## Your goal
Exact copy, pictures excluded: please retype every record below.

%%

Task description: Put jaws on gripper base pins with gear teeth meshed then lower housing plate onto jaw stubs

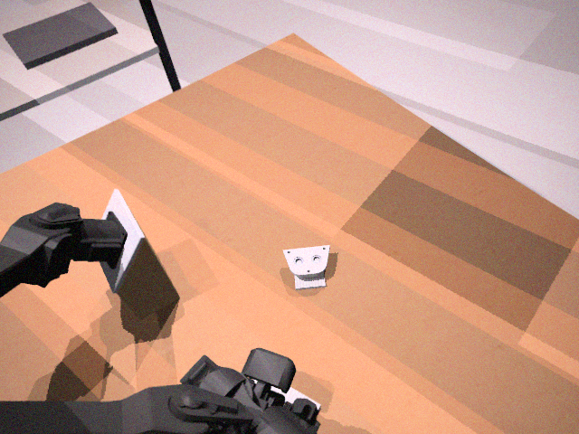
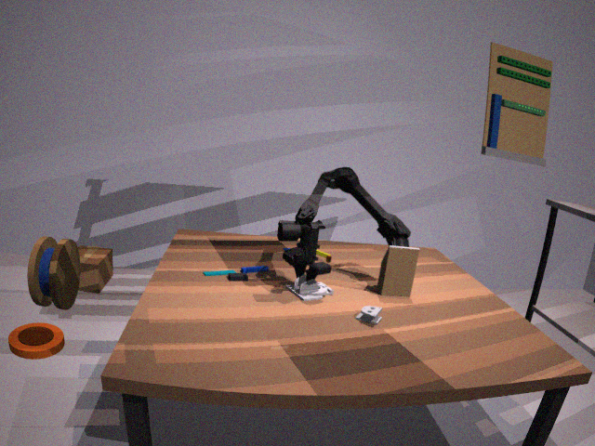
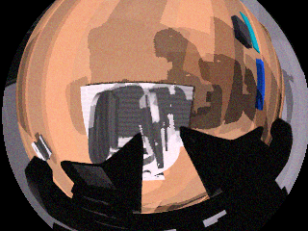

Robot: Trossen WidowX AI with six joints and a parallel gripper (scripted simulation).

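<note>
Now: gripper tip 40 mm past the white jaw. Also, from my gripper tip: black block (220 mm ahead, 60 mm to the right, 10 mm below); then blue bar (160 mm ahead, 150 mm to the right, 10 mm below); then teal bar (280 mm ahead, 100 mm to the right, 10 mm below).
</note>
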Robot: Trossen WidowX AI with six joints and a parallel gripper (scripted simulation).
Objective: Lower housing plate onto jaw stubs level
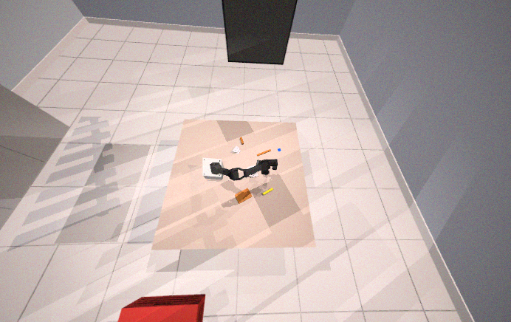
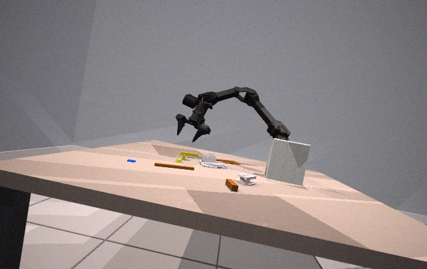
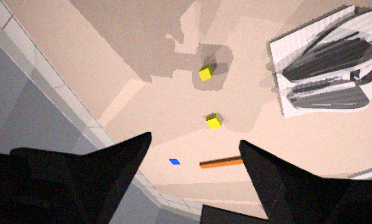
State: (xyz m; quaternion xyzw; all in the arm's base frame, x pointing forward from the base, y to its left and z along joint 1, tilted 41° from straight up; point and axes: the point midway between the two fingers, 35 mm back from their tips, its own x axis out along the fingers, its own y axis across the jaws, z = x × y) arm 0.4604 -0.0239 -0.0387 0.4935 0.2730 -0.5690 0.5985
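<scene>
My gripper tip is now 31 cm past the white block, 22 cm to the right of it and 10 cm above it. From my gripper tip the other things lie so: blue piece: 24 cm to the left, 15 cm ahead, 11 cm below; brown bar: 20 cm to the left, 11 cm below, 2 cm behind; yellow piece: 21 cm to the right, 10 cm below.
</scene>
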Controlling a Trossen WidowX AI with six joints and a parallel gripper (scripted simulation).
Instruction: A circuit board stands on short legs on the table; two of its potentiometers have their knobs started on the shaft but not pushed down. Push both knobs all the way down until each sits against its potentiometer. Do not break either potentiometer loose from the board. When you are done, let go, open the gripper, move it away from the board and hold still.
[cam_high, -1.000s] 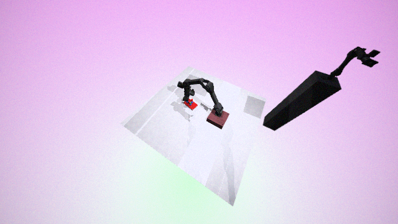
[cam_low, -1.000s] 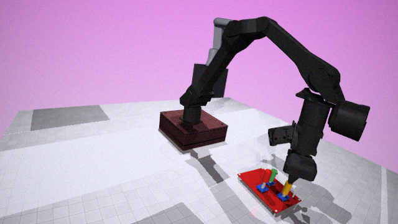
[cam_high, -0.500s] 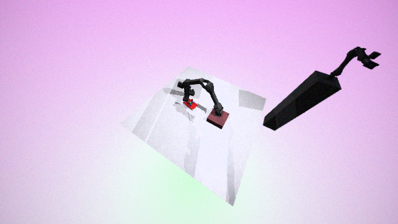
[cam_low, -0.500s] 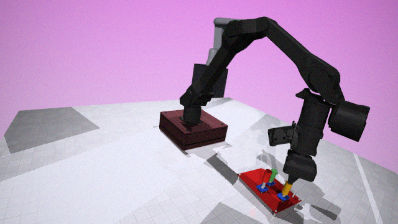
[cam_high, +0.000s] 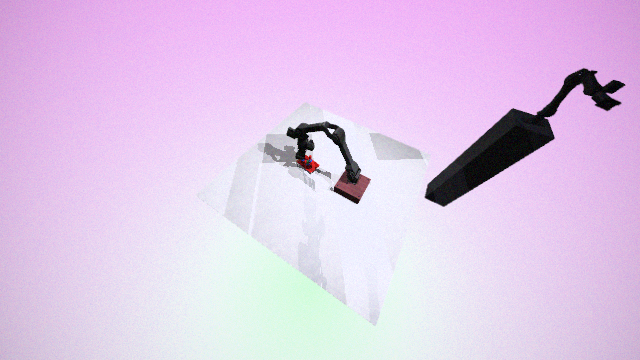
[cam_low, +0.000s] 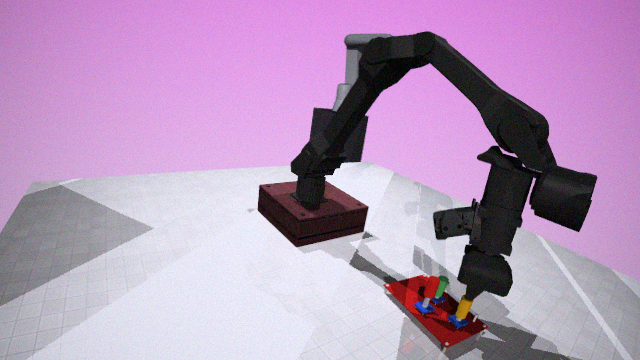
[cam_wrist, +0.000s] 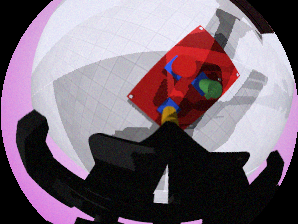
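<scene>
Right now my gripper tip is 2 cm above the yellow knob. Round my gripper tip: green knob (6 cm behind, 2 cm to the left, 2 cm below).
</scene>
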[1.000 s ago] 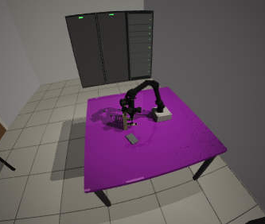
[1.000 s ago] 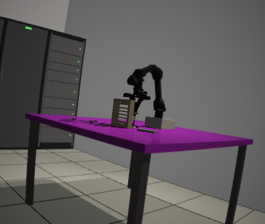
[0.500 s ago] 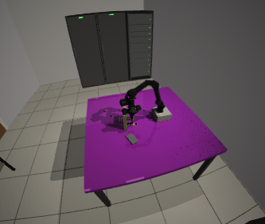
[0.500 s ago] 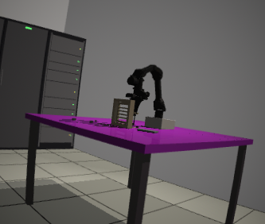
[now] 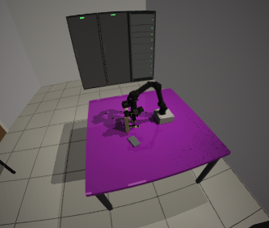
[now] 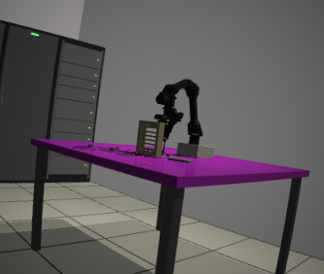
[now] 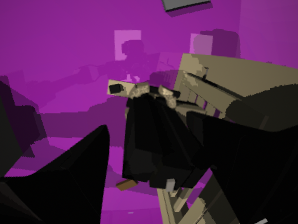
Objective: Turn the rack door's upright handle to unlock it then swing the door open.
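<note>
The black upright handle is 10 mm ahead of my gripper tip, 10 mm to the right of it and 20 mm below it. From my gripper tip the other things lie so: flat grey slab (40 mm ahead, 180 mm to the left, 130 mm below).
</note>
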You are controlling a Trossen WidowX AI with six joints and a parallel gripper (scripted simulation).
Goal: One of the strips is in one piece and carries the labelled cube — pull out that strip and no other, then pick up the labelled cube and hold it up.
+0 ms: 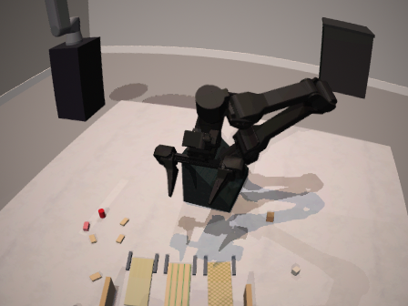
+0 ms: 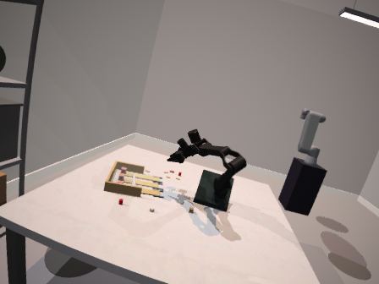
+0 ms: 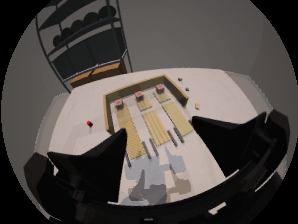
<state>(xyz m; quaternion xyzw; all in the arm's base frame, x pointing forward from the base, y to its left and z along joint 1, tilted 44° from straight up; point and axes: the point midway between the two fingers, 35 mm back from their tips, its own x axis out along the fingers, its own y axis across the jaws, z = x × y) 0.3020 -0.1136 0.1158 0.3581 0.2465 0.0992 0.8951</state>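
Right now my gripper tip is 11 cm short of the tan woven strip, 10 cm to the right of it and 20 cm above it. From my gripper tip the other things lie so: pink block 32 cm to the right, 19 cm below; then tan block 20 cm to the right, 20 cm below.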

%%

## Written reply
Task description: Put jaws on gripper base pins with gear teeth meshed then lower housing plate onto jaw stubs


Robot: Trossen WidowX AI with six joints and a parallel gripper (scripted simulation).

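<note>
Now: gripper tip 40 mm past the white jaw. Also, from my gripper tip: black block (220 mm ahead, 60 mm to the right, 10 mm below); then blue bar (160 mm ahead, 150 mm to the right, 10 mm below); then teal bar (280 mm ahead, 100 mm to the right, 10 mm below).
</note>
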Robot: Trossen WidowX AI with six joints and a parallel gripper (scripted simulation).
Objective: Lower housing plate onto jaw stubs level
State: (xyz m; quaternion xyzw; all in the arm's base frame, x pointing forward from the base, y to its left and z along joint 1, tilted 41° from straight up; point and axes: the point midway between the two fingers, 35 mm back from their tips, its own x axis out along the fingers, its own y axis across the jaws, z = x × y) arm 0.4604 -0.0239 -0.0387 0.4935 0.2730 -0.5690 0.5985
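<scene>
My gripper tip is now 31 cm past the white block, 22 cm to the right of it and 10 cm above it. From my gripper tip the other things lie so: blue piece: 24 cm to the left, 15 cm ahead, 11 cm below; brown bar: 20 cm to the left, 11 cm below, 2 cm behind; yellow piece: 21 cm to the right, 10 cm below.
</scene>
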Controlling a Trossen WidowX AI with six joints and a parallel gripper (scripted simulation).
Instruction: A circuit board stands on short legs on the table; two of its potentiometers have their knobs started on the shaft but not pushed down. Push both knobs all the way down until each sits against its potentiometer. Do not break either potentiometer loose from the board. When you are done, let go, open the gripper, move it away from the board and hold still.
[cam_high, -1.000s] 
[cam_low, -1.000s] 
[cam_high, -0.500s] 
[cam_low, -0.500s] 
[cam_high, +0.000s] 
[cam_low, +0.000s] 
[cam_wrist, +0.000s] 
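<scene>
Right now my gripper tip is 2 cm above the yellow knob. Round my gripper tip: green knob (6 cm behind, 2 cm to the left, 2 cm below).
</scene>
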[1.000 s ago] 
[1.000 s ago] 
[0.500 s ago] 
[0.500 s ago] 
[now] 
[now] 
[now] 
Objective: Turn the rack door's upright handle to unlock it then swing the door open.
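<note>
The black upright handle is 10 mm ahead of my gripper tip, 10 mm to the right of it and 20 mm below it. From my gripper tip the other things lie so: flat grey slab (40 mm ahead, 180 mm to the left, 130 mm below).
</note>
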You are controlling a Trossen WidowX AI with six joints and a parallel gripper (scripted simulation).
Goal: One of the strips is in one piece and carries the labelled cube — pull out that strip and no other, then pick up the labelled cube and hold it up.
+0 ms: 
+0 ms: 
+0 ms: 
<state>(xyz m; quaternion xyzw; all in the arm's base frame, x pointing forward from the base, y to its left and z along joint 1, tilted 44° from straight up; point and axes: the point midway between the two fingers, 35 mm back from their tips, its own x axis out along the fingers, its own y axis across the jaws, z = x × y) 0.3020 -0.1136 0.1158 0.3581 0.2465 0.0992 0.8951</state>
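Right now my gripper tip is 11 cm short of the tan woven strip, 10 cm to the right of it and 20 cm above it. From my gripper tip the other things lie so: pink block 32 cm to the right, 19 cm below; then tan block 20 cm to the right, 20 cm below.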

The response is now complete.